[Dataset items]
#####
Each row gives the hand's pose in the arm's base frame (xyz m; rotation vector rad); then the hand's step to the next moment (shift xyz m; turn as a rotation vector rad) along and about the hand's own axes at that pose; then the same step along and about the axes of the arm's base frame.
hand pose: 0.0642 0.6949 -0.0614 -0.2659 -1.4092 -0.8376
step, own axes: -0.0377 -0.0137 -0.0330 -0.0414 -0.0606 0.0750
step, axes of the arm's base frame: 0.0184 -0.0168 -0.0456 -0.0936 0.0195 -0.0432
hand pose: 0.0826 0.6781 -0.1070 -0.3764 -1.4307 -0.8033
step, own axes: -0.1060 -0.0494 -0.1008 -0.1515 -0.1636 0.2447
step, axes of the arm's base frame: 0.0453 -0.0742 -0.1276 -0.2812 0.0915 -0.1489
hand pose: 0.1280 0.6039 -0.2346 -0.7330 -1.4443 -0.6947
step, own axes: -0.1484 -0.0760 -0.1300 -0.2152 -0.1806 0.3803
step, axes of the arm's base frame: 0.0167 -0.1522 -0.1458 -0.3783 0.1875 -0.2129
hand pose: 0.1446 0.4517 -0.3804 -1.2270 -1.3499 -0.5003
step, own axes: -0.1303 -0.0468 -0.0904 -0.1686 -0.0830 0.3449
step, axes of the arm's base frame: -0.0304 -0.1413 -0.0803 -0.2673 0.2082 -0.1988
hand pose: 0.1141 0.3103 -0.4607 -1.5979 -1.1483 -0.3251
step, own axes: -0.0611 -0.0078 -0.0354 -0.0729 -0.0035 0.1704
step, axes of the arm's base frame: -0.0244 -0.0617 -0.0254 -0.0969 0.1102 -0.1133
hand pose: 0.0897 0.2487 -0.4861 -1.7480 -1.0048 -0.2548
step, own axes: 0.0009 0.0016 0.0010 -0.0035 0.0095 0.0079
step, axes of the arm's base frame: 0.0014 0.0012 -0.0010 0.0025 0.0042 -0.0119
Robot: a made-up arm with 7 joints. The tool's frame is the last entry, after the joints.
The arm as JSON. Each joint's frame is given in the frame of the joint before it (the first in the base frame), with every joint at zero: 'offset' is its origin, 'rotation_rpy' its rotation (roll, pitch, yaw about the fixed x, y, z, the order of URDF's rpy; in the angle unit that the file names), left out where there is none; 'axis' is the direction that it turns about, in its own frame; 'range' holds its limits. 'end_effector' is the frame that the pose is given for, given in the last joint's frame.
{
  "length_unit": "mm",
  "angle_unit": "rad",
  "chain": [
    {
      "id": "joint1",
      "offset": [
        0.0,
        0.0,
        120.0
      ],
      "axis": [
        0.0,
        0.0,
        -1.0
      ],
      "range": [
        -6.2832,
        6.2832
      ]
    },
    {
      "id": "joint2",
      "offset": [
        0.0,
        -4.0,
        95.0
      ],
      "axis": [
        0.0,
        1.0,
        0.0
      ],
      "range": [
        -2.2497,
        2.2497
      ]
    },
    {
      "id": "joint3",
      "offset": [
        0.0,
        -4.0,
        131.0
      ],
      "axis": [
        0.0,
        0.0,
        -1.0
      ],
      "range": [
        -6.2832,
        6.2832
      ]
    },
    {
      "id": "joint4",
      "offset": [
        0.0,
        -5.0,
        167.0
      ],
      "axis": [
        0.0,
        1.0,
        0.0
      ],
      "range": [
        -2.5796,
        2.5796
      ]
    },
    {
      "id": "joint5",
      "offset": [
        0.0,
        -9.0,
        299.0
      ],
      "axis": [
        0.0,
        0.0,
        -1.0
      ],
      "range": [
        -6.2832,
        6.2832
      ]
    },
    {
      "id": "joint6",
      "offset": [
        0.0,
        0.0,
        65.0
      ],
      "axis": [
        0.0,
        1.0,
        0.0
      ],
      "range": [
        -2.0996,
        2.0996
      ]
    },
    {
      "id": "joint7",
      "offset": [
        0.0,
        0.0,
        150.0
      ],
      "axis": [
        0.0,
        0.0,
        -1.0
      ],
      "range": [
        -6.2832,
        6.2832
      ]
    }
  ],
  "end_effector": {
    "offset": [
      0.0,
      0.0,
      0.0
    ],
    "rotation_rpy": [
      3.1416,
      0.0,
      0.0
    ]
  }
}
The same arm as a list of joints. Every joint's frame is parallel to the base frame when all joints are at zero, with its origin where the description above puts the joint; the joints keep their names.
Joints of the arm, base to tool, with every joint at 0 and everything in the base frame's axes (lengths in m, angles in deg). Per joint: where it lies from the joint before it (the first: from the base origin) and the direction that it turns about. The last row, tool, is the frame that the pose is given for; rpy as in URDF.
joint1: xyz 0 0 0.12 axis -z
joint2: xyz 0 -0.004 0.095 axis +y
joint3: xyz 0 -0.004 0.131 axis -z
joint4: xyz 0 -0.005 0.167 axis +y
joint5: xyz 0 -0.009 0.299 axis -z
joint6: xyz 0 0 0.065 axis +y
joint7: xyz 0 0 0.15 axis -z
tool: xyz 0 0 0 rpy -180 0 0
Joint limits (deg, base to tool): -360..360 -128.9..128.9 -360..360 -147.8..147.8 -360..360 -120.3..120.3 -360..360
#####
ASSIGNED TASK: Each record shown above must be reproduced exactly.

RESPONSE TO THIS EXERCISE:
Each row gives the hand's pose in the arm's base frame (xyz m; rotation vector rad); then the hand's step to the next moment (shift xyz m; turn as a rotation vector rad) along and about the hand's own axes at that pose; then the same step along and about the axes of the arm's base frame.
hand pose: 0.0642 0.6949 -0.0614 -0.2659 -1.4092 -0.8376
step, own axes: -0.0377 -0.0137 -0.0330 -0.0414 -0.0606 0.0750
step, axes of the arm's base frame: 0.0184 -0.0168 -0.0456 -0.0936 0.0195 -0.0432
hand pose: 0.0826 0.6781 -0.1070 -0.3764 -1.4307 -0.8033
step, own axes: -0.1060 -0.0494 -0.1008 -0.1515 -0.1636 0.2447
step, axes of the arm's base frame: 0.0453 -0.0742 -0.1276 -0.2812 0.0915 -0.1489
hand pose: 0.1280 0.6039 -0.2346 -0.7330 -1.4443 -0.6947
step, own axes: -0.1484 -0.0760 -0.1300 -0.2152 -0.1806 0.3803
step, axes of the arm's base frame: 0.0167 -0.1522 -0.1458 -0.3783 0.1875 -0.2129
hand pose: 0.1446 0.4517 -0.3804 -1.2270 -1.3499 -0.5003
step, own axes: -0.1303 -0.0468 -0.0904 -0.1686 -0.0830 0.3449
step, axes of the arm's base frame: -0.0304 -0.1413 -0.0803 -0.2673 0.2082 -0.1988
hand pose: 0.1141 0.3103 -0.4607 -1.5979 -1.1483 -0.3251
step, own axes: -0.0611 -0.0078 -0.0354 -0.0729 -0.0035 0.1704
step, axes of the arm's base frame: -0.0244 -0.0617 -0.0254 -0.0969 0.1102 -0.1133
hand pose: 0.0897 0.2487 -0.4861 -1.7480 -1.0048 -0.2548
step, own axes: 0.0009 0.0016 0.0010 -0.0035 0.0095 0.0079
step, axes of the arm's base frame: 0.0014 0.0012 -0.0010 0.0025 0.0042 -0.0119
Robot: a made-up arm with 7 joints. The tool's frame is the last entry, after the joints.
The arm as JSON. Each joint's frame is given in the frame of the joint before it (the first in the base frame), with every joint at zero: 'offset' is its origin, 'rotation_rpy' its rotation (roll, pitch, yaw about the fixed x, y, z, the order of URDF's rpy; in the angle unit that the file names), left out where there is none; 'axis' is the direction that it turns about, in its own frame; 'range' holds its limits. 'end_effector' is the frame that the pose is given for, given in the last joint's frame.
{
  "length_unit": "mm",
  "angle_unit": "rad",
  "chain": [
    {
      "id": "joint1",
      "offset": [
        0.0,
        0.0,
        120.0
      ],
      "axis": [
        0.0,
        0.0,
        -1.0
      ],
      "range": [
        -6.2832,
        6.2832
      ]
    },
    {
      "id": "joint2",
      "offset": [
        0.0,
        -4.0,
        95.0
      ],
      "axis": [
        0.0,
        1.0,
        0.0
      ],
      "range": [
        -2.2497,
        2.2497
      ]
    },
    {
      "id": "joint3",
      "offset": [
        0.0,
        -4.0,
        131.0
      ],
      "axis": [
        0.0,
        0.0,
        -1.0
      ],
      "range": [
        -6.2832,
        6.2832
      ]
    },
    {
      "id": "joint4",
      "offset": [
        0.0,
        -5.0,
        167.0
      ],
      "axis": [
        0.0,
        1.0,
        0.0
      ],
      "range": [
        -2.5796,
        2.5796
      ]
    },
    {
      "id": "joint5",
      "offset": [
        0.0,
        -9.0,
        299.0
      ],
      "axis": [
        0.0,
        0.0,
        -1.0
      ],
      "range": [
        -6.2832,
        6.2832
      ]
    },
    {
      "id": "joint6",
      "offset": [
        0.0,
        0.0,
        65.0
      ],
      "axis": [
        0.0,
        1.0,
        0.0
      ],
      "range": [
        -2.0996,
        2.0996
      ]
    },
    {
      "id": "joint7",
      "offset": [
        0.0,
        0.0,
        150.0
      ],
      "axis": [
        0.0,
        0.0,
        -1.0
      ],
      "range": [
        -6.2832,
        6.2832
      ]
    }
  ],
  "end_effector": {
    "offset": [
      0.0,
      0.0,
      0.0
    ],
    "rotation_rpy": [
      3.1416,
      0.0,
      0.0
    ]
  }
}
The same arm as a list of joints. Every joint's frame is parallel to the base frame when all joints are at zero, with its origin where the description above puts the joint; the joints keep their names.
Joints of the arm, base to tool, with every joint at 0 and everything in the base frame's axes (lengths in m, angles in deg). Per joint: where it lies from the joint before it (the first: from the base origin) and the direction that it turns about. The last row, tool, is the frame that the pose is given for; rpy as in URDF.
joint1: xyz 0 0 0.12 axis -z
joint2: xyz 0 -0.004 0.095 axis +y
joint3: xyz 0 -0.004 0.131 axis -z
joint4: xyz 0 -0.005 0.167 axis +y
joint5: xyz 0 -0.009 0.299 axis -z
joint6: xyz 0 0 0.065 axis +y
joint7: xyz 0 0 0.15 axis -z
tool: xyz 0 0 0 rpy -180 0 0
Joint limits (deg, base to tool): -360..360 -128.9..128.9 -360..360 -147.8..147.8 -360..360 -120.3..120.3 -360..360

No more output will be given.